Conceptually, the space of such a system is topologically a tree, and time is inherited from the underlying linear interpreter, and therefore constitutes some traversal of the tree that is space. The use of names to refer to reusable partial results of a tree computation turns it into a directed graph computation. The sequential time of the underlying computer constitutes a topological sort of the computation, forcing the graph to be acyclic.

Whew. Ok! So now we know! With this insight, let’s tackle the next bit, the bane of all FP-advocates: Side effects.

(Note: I would like the paper to end right here, at this high point. I could split this article into two halves, but if I stop here I probably won’t get around to the next one)

The essential reason why side effects tend to mess up models of computation is that side effects inescapably introduce time.

So the fundamental tension can be expressed as …

… we want to be able to build programs whose observable actions are what we want them to be; for that we need the observable actions of our programs to be predictable from the programs themselves.

… or equivalently, as …

… between giving our computers the freedom to operate as they will on their internal structures, where we are not concerned with the details of progress but only with its result; and constraining our computers to act the way we wish externally …

Ok, we know this, we’ve seen this before.
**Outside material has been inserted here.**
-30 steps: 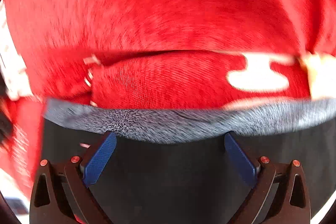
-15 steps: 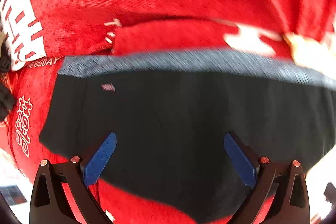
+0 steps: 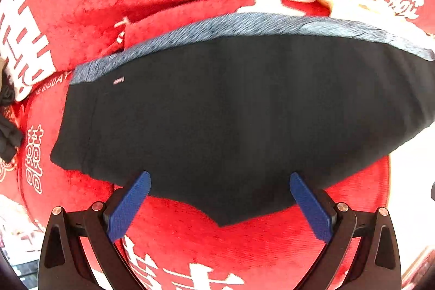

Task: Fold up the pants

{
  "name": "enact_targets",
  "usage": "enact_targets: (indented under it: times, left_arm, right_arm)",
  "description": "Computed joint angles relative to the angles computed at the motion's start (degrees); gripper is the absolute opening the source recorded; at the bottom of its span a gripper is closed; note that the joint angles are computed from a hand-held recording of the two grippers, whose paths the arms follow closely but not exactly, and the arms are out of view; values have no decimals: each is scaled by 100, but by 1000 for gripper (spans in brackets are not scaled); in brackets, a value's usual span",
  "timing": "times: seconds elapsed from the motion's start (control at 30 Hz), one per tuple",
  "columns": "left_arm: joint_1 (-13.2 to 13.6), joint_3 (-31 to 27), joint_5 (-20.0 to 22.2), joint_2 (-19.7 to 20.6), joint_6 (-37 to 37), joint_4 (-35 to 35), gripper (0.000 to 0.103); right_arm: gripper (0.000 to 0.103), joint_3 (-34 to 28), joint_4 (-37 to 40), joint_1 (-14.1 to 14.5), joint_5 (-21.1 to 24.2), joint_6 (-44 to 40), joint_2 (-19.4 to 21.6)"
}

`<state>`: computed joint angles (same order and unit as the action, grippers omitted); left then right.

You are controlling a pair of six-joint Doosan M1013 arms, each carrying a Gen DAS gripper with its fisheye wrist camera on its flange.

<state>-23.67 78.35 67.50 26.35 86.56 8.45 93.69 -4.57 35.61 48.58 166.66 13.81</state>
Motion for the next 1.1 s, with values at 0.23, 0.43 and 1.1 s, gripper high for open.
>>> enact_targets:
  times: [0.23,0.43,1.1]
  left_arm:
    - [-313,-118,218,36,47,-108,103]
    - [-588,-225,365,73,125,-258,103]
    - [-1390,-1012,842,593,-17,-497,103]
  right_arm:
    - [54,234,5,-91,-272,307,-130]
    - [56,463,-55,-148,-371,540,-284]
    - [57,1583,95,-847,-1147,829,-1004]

What exactly is new about this?

The same tension exists in the architecture of human minds. Indeed, people too can both think and act … we have a word for the transition humans make between thought and action: “decision”.
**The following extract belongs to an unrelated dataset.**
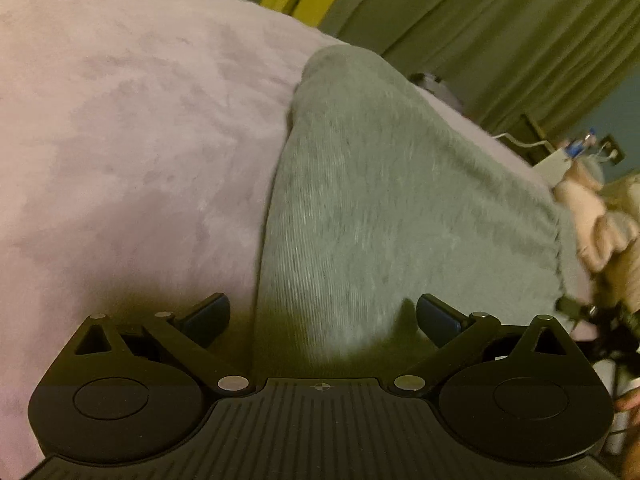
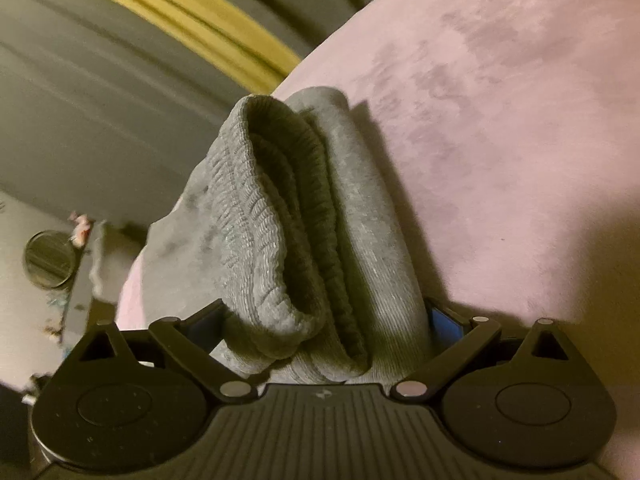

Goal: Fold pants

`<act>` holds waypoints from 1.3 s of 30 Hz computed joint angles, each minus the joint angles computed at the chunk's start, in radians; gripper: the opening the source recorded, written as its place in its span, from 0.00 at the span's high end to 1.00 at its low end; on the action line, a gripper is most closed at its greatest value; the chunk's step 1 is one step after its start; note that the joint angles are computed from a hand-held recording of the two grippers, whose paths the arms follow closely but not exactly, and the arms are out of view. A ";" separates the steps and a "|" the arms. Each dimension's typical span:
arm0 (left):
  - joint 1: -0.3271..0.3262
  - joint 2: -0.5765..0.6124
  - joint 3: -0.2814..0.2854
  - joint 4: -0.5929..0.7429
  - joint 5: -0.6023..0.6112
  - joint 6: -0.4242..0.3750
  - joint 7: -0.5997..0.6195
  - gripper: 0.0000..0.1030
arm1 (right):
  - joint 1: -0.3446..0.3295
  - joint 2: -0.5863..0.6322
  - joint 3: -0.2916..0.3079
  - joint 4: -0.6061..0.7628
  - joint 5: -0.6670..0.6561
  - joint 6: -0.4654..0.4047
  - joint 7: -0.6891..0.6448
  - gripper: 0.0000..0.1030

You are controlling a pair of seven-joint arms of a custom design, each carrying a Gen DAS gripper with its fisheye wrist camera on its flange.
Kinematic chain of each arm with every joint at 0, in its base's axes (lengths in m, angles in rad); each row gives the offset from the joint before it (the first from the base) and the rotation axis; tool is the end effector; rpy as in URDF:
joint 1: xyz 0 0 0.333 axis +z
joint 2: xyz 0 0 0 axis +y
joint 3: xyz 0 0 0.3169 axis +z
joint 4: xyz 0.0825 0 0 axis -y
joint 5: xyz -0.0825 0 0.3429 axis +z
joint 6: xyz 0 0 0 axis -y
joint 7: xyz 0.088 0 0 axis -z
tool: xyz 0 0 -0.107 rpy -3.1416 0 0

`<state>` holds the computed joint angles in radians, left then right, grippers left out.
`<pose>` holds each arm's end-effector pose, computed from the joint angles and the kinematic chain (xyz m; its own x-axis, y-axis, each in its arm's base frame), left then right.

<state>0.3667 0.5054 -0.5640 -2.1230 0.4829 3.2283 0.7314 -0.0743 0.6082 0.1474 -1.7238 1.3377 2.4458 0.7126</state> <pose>0.5797 -0.1314 0.3207 0.1355 -0.8679 0.4780 -0.8094 -0.3752 -0.4518 0.6534 0.0364 0.2770 0.0392 -0.6539 -0.7556 -0.9045 0.2981 -0.3049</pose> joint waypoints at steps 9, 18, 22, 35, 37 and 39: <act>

This is something I found quite novel. Thinking doesn’t respect the flow of time at all. But action is constrained entirely by it. So we are faced with an (apparent ?) cartesian-like duality of thought and action, and we have to choose how to deal with it.
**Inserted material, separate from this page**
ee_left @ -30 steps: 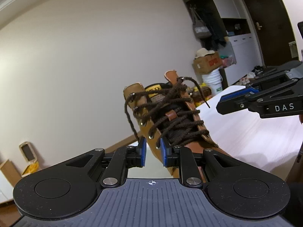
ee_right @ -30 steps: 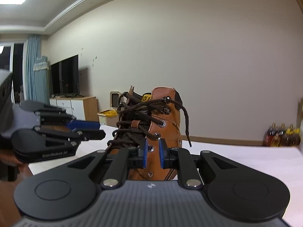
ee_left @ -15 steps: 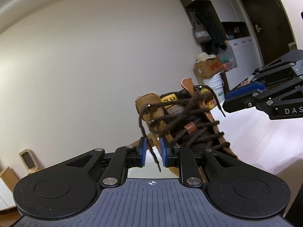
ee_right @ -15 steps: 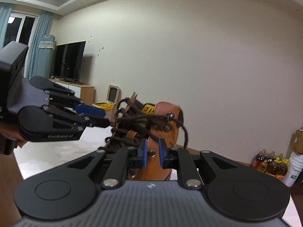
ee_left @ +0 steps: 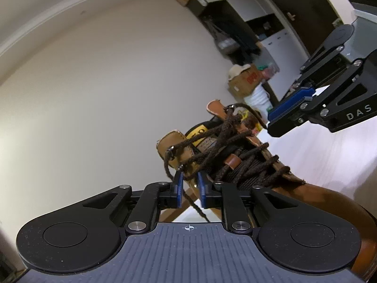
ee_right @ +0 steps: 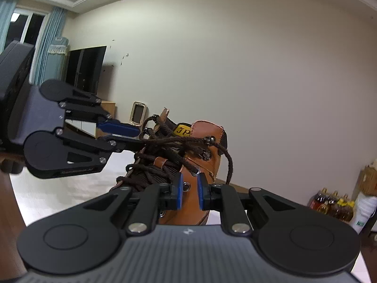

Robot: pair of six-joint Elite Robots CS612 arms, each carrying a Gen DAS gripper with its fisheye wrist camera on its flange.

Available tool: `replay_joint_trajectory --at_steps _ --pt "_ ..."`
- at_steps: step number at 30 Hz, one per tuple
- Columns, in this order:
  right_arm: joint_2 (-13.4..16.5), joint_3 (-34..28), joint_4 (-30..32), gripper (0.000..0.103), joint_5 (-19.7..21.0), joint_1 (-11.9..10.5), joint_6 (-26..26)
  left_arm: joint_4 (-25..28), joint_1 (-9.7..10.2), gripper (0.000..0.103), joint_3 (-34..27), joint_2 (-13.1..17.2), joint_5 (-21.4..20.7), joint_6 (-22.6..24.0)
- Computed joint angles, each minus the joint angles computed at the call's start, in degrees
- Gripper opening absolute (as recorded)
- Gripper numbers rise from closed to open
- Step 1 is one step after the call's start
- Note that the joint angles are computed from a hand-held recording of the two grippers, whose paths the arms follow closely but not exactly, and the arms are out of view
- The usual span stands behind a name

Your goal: Lace up shoes with both hands

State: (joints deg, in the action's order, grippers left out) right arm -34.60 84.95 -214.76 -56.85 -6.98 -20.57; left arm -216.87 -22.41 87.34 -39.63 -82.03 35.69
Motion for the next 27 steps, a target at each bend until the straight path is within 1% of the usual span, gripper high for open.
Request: replay_joint_trajectory --at_steps 3,6,8,13,15,17,19,21,23,24,25,26,27 --pt "0.1 -0.25 -0.22 0.015 -0.04 0.07 0.33 -0.75 0.24 0.007 0.13 -0.26 -1.01 -1.55" --pt "0.15 -0.36 -0.02 0.015 -0.06 0.21 -0.75 -1.64 0.41 0.007 0.03 -0.4 -1.3 -2.53" --pt "0.15 -0.41 0.29 0.015 -0.35 0.35 -1.61 -1.25 0.52 0.007 -0.01 -0.57 -1.57 -2.71" --pt "0.2 -0.79 0.21 0.015 -0.11 0.67 -3.24 -0.98 0.11 0.007 0.43 -0.85 -1.21 0.52" --pt "0.28 -0.96 -0.57 0.015 -0.37 0.87 -4.41 -0.92 0.13 0.008 0.67 -1.0 -1.35 0.64" --pt "0.41 -1.25 -1.53 0.015 -1.79 1.19 -5.63 -0.93 0.18 0.009 1.04 -1.17 -1.45 0.43" --pt "0.42 -1.39 -1.67 0.015 -2.25 1.31 -6.25 -0.97 0.16 0.01 1.67 -1.36 -1.42 0.33" --pt "0.45 -1.44 -2.02 0.015 -2.73 1.48 -7.57 -0.65 0.28 0.01 1.78 -1.51 -1.49 0.08" --pt "0.48 -1.4 -2.64 0.015 -2.9 1.84 -11.35 -0.46 0.36 0.01 1.96 -1.63 -1.84 -0.69" --pt "0.46 -1.34 -2.8 0.015 -2.82 1.94 -12.44 -0.4 0.41 0.01 1.94 -1.67 -1.92 -1.07" --pt "0.5 -1.33 -3.1 0.014 -2.87 2.22 -15.12 -0.26 0.45 0.01 1.96 -1.75 -2.06 -1.4" --pt "0.6 -1.41 -3.38 0.014 -3.33 2.44 -16.61 -0.07 0.48 0.01 2.0 -1.86 -2.22 -1.58" --pt "0.7 -1.54 -3.56 0.013 -3.69 2.53 -17.05 -0.05 0.49 0.01 2.01 -1.9 -2.31 -1.44"
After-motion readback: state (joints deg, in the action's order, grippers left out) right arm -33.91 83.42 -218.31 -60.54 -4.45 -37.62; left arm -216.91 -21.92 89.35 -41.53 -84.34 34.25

So the result is either that the primitives for action amount to always doing everything whenever one thinks about doing it, or that the story about thinking offers no primitives for action at all.

So either thoughts are constrained in a way to make actions predictable, or else “bridges” between these two worlds of thought and action are needed. Again, the propagator paradigm can step in and resolve this.

We can have three worlds, of thoughts, actions and decisions, each being some sort of propagator. To put it more concretely,

… when a network has many fan ins and cycles, and operates on interesting partial information structures, propagators can run in a chaotic order, and be run many times, and let the merging of the partial information ensure that they produce a coherent result at the end; this is thought.
… when a network is acyclic and the “partial” information structure is the all-or-nothing structure, then propagation mimics conventional evaluation, and the order of events is perfectly predictable; this is action
… propagators that will accept partial inputs, that can perhaps be refined with the passage of time, and will take upon themselves the responsibility of picking a moment, making a choice, and committing to an all-or-nothing answer; this is decision

That’s it! Read it once, read it twice, I can guarantee you that you won’t think about the computation the same way again!